- Developer: Vicarious Visions
- Publisher: 21st Century Entertainment
- Platform: MS-DOS
- Release: 1996
- Genre: Adventure
- Mode: Single-player

= Synnergist =

1996 point-and-click adventure video game

Synnergist is a point-and-click adventure video game developed by Vicarious Visions and published by 21st Century Entertainment for MS-DOS in 1996. It was Vicarious Visions' debut video game. The game includes "digitized actors (almost 70) and full motion video." It was only released in Europe.

==Plot==
The game's plot centers around the player taking on the role of Tim Machin, a journalist in the fictional city of New Arhus in the year 2010. The city, once prosperous, has now fallen into widespread chaos and decay. As Tim investigates, he encounters twists, turns, and a mysterious humanitarian figure named Victor Ambrose.

==Development and release==

The graphic backgrounds for Synnergist were produced by Pomono Productions.

When the game was released, Vicarious Visions offered a prize to the first five people to discover hidden Easter eggs.

==Reception==
Coming Soon magazine gave the game 81 out of 100, Tap-Repeatedly/Four Fat Chicks gave 4 Stars, PC Player (Denmark) gave 73 out of 100, PC Games (Germany) gave 68 out of 100, High Score gave 2 out of 5, Power Play gave 40 out of 100, and PC Player (Germany) gave 2 Stars. Csoon wrote "Synnergist maintains a good story line throughout the game, keeping the player's interest high in wanting to solve the mystery... Some of the puzzles can be a little difficult to figure out, and once you are stuck, the game can be slow." The site gave the game a rating of 81%. In another positive review, Four Fat Chicks wrote "Here is a game that has an interesting plot with many twists and turns, nice graphics, unobtrusive sound and music, easy interface, and a good number of varied locations to explore. Synnergist has a similar mood and style to Noctropolis, with a little Gabriel Knight–type understated tension thrown in... It's a shame that Vicarious Visions didn't follow up Synnergist with any other adventure games."

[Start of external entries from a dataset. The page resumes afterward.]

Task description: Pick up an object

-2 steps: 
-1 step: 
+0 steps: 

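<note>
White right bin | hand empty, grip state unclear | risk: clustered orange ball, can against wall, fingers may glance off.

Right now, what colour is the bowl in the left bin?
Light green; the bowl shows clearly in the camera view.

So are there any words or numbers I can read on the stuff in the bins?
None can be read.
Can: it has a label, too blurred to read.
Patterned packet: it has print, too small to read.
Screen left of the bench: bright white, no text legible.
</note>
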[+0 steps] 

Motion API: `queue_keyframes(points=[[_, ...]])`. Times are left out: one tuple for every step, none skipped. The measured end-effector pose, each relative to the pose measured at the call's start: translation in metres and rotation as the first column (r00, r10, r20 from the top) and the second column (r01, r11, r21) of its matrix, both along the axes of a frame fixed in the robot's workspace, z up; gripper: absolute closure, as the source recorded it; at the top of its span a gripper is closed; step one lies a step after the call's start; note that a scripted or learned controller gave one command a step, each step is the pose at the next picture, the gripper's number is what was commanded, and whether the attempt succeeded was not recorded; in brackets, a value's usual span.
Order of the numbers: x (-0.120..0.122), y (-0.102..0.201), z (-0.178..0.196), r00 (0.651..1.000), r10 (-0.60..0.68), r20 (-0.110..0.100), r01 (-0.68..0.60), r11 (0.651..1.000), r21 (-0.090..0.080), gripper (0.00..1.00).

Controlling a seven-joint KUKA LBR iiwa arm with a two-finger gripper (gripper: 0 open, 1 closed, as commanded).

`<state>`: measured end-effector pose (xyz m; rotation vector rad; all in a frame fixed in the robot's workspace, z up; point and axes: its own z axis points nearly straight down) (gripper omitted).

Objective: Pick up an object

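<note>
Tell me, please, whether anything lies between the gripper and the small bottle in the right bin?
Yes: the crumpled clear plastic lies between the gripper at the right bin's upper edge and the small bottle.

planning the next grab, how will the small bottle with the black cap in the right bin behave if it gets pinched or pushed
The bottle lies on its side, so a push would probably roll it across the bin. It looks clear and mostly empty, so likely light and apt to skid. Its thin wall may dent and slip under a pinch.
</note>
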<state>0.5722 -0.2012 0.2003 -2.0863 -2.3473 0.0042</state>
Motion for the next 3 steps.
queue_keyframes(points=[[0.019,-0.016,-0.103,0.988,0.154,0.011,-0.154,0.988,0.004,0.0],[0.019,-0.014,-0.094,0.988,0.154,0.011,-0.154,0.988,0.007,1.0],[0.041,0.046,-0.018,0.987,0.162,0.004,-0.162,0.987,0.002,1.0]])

In a contemporary Hardcore Gaming 101 review, contributor Petra Tsimberov finds the game interesting for being a notable example of outsider art, drawing attention to how much of its development cycle was spent while Vicarious Visions founders Karthik and Guha Bala were still in high school. She noted "Wherever it fails, it's a shame, but almost to-be expected. But where it gets things right, it's all the more enthralling." The review went on to criticize the game's technical shortcomings but praised the game's ability to immerse and captivate the player through its painted backgrounds and atmosphere - "Objectively the whole game is really rather forgettable, but if you approach it with the same dream-oriented excitement the Bala brothers had back in 1991, it may just stick around for longer."